Although a large number of PGEs have been granted in the past few weeks (more than €50 billion as of 30 April 2020), it appears that a number of companies have already had their applications refused. The Médiation du Crédit (French credit ombudsman) is currently seeing a rise in complaints following these refusals. Banks are therefore being asked to review their position, without this in any way affecting the bank's decision.

It is very possible – depending on the development of the health crisis and its consequences, which are as yet unclear – that in the coming weeks and months a number of companies will apply for this PGE (which has a deadline of 31 December 2020).

If their applications are refused, many companies may have no other choice but to initiate collective proceedings due to insolvency, particularly since in most cases debt repayments will resume from the autumn, often incorporating arrears. Even in that situation, it is important for the company to prepare for receivership, particularly to allow for disposal of the business and safeguarding of a large proportion of jobs.

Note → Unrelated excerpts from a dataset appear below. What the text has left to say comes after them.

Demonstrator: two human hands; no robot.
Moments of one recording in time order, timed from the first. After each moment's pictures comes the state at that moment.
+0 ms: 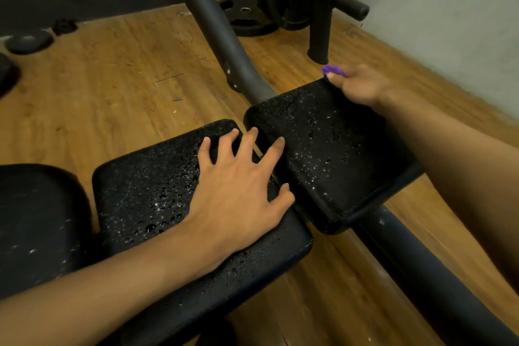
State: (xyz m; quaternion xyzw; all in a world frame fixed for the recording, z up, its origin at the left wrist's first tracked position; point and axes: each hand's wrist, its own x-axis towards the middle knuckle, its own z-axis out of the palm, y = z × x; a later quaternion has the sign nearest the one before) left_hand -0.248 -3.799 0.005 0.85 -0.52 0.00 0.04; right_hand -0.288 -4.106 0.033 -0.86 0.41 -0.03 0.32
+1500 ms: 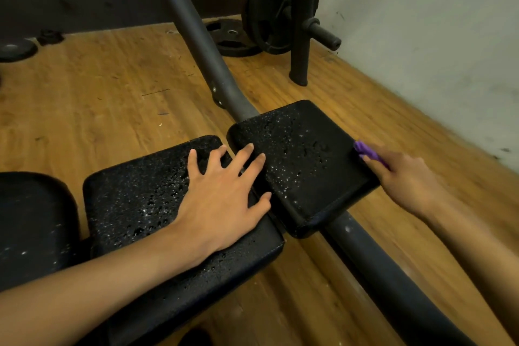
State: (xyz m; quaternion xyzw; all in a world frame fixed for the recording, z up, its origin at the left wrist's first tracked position) left_hand -0.250 -3.802 0.004 0.84 -0.54 -0.01 0.04; right_hand -0.461 -4.033 0.036 -0.89 0.39 -0.09 0.21
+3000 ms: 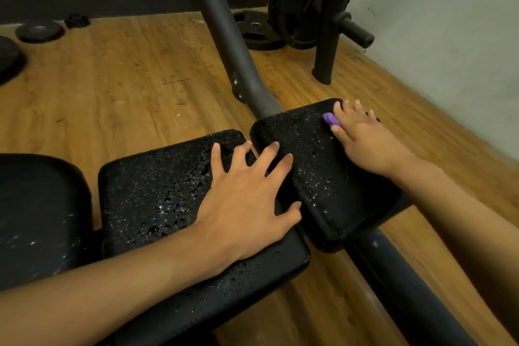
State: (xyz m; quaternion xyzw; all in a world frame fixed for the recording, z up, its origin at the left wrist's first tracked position) left_hand -0.250 -3.803 0.006 0.84 -0.54 -0.01 0.07; right_hand -0.337 -4.055 0.026 -0.95 0.29 0.03 0.08
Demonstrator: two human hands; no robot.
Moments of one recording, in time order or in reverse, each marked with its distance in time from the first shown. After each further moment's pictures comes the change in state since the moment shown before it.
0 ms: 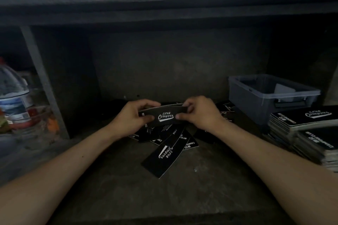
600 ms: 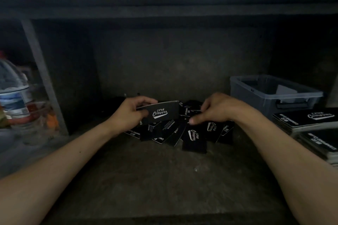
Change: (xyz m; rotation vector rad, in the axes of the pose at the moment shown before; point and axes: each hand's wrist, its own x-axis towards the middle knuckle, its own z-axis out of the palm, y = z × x) left_hand 0.006 -0.004 -0.001 -0.043 0.054 -0.053; right_hand -0.003 0.000 -0.049 -0.249 -0.312 0.296
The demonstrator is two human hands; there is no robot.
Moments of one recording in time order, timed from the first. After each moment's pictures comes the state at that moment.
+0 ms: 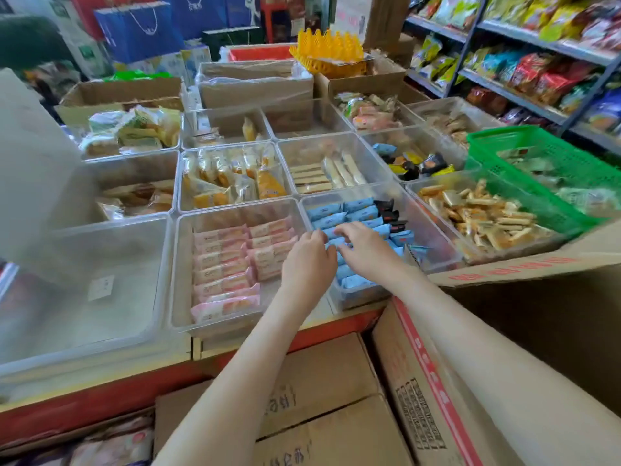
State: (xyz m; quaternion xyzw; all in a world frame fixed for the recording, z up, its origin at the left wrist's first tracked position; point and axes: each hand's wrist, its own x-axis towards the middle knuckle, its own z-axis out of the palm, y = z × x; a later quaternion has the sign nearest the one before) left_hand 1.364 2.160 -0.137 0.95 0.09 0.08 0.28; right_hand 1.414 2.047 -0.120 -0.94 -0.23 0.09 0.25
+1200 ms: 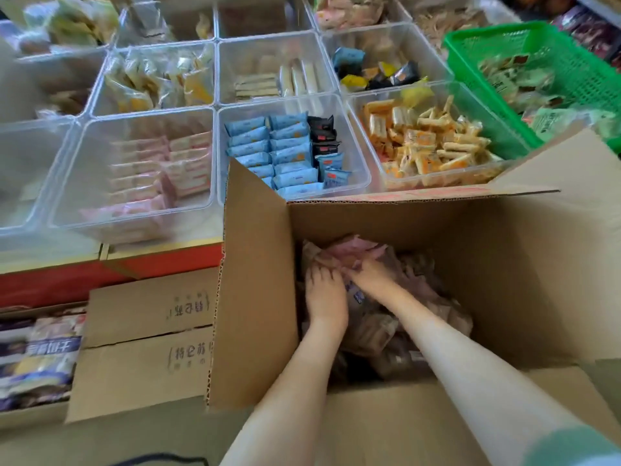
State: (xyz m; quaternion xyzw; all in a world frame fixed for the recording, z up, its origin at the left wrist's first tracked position) left_hand 1.328 1.854 -0.313 0.97 0.17 -0.14 0.06; right_hand 1.404 1.774 -0.295 -0.89 -0.08 0.31 0.32
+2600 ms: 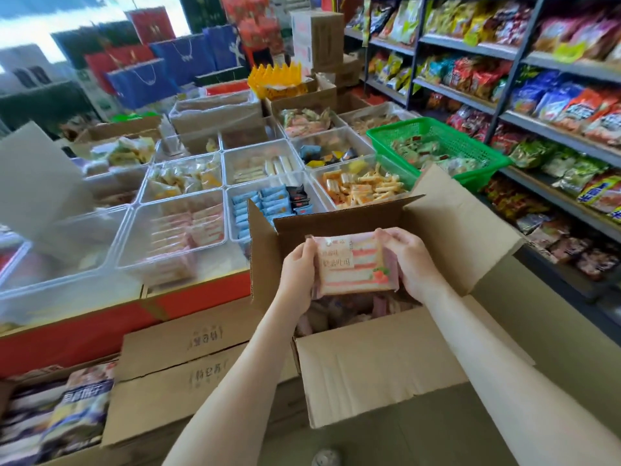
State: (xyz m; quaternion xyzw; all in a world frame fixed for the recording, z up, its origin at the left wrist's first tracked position) left_hand 1.217 1.823 -0.106 0.63 0.22 0.03 0.74; right_hand 1.262 1.645 -0.095 -0.67 -0.03 0.13 0.73
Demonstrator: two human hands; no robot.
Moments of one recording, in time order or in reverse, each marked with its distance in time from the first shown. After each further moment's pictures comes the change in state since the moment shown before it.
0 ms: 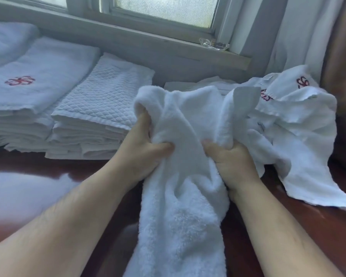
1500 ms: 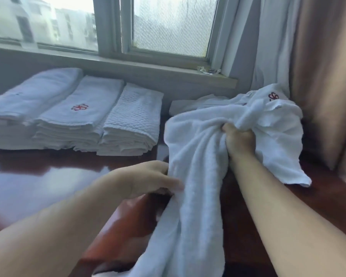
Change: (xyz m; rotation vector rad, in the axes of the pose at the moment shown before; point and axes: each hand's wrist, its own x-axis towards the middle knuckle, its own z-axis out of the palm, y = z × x) left_hand -0.082 0.048 -0.015 0.101 -0.582 -0.392; right_hand -0.018 -0.051 -0.029 0.154 0.254 -0.010
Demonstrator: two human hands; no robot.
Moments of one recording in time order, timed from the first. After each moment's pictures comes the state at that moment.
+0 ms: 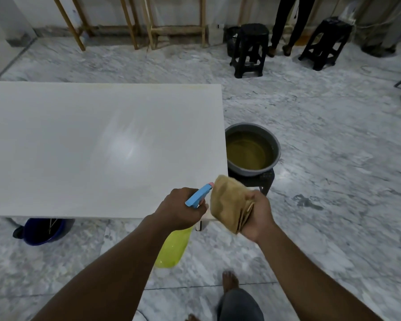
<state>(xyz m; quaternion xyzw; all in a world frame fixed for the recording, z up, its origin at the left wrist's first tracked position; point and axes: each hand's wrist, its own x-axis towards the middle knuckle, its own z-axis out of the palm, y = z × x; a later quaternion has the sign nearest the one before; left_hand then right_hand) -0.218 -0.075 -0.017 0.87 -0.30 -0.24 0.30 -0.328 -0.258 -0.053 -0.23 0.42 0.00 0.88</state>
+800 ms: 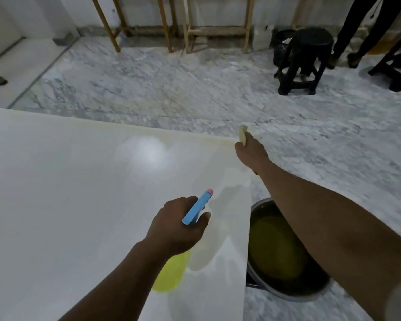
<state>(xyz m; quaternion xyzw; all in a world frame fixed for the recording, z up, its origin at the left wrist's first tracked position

Without such preparation, there would be a risk of the company being placed directly in court-ordered liquidation, including the immediate dismissal of all staff, the piecemeal sale of assets and the enforcement by banks of directors’ guarantees.

When the PGE is granted by one or more banks, this cash inflow provides a real boost to companies facing unavoidable overheads, even given the waiting times involved. These loans, granted at “cost price” by banks but increased by the guarantee premium, include a 12-month grace period with a clause giving the borrower the option to unilaterally decide the repayment period of the loan at the end of the first year, up to a maximum of five additional years.

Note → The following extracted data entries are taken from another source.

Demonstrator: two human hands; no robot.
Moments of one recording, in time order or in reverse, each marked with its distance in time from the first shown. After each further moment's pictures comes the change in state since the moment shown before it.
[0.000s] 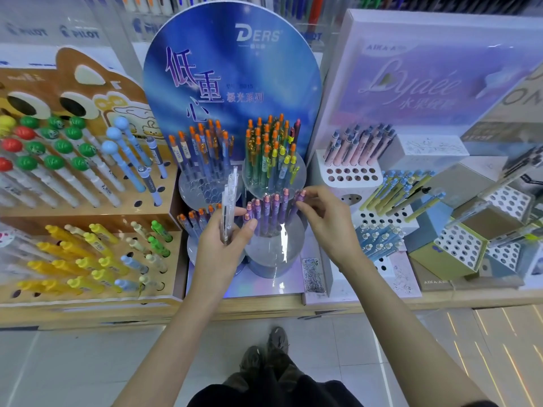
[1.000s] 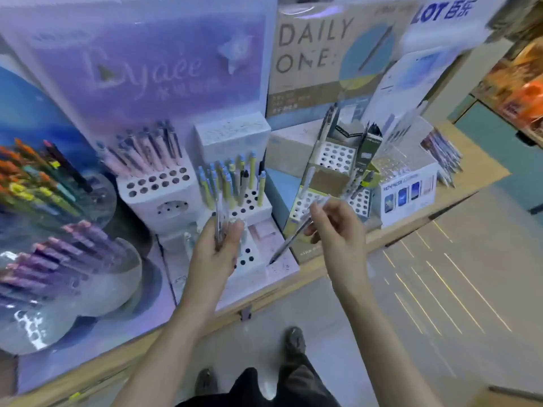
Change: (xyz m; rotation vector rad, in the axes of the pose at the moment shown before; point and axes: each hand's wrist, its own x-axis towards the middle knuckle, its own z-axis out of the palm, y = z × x) left_hand -0.040 0.015 0.227 -0.076 -0.413 -0.099; right_hand -0.113 0.060 -0.204 0.383 0.616 0.276
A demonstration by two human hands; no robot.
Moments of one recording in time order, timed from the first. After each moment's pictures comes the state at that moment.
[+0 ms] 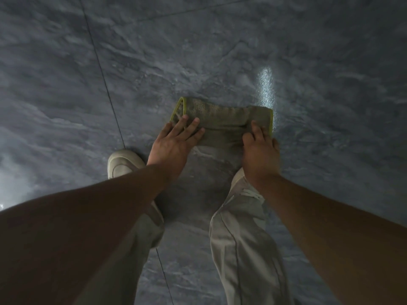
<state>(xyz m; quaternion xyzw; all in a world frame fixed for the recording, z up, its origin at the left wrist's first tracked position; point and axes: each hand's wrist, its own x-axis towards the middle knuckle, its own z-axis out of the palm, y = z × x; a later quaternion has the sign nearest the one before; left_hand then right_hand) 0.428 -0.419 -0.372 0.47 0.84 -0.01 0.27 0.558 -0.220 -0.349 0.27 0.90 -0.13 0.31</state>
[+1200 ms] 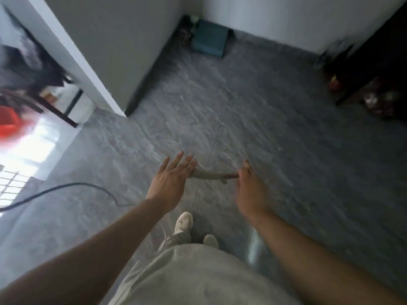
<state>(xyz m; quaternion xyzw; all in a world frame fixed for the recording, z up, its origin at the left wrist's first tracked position) 0.327 -0.586 0.370 0.21 0.97 0.15 0.06 0.353 -0.338 0.385 0.02 0.98 -0.17 0.07</state>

In most cases, the guarantee provided by the government is 90%, given that PGEs are available to companies with turnover of less than €1.5 billion and employing fewer than 5,000 people.

The perverse effect of the PGE is that companies will then face a debt wall.

Indeed, PGEs (for amounts up to 25% of the borrower's gross turnover) will consume a very large portion (and often all) of the available cash-flow. Restarting the business will generate an increasing need for working capital which will have to be financed, but be undermined by companies’ difficulties (or even inability) to take on debt.

The debt/EBITDA ratio is currently between 4 and 4.5 on average. Once the PGE repayment holiday expires, it is set to reach 6.5 or even 7 according to the most optimistic forecasts. Which banks will agree to lend under those conditions? Will the government have to provide new guarantees? And if the government’s guarantees are enforced, as some fear, due to default by the borrowing companies, then public debt will continue to spiral. All the more so since in the event of default by the borrowing company, the government risks being supplanted by preferred creditors, unless safeguards are put in place (e.g. by granting a more senior ranking or authorising banks to obtain additional collateral).This outlook, which is concerning to say the least, will lead the government to limit its risks, necessarily to the detriment of companies, their shareholders and their creditors.

As a result, business leaders will need to take strategic steps as soon as possible to avoid finding themselves insolvent by autumn 2020, especially at the end of the 12-month repayment holiday. This post-Covid-19 scenario risks generating another critical situation for our companies. The watchword remains anticipation of difficulties.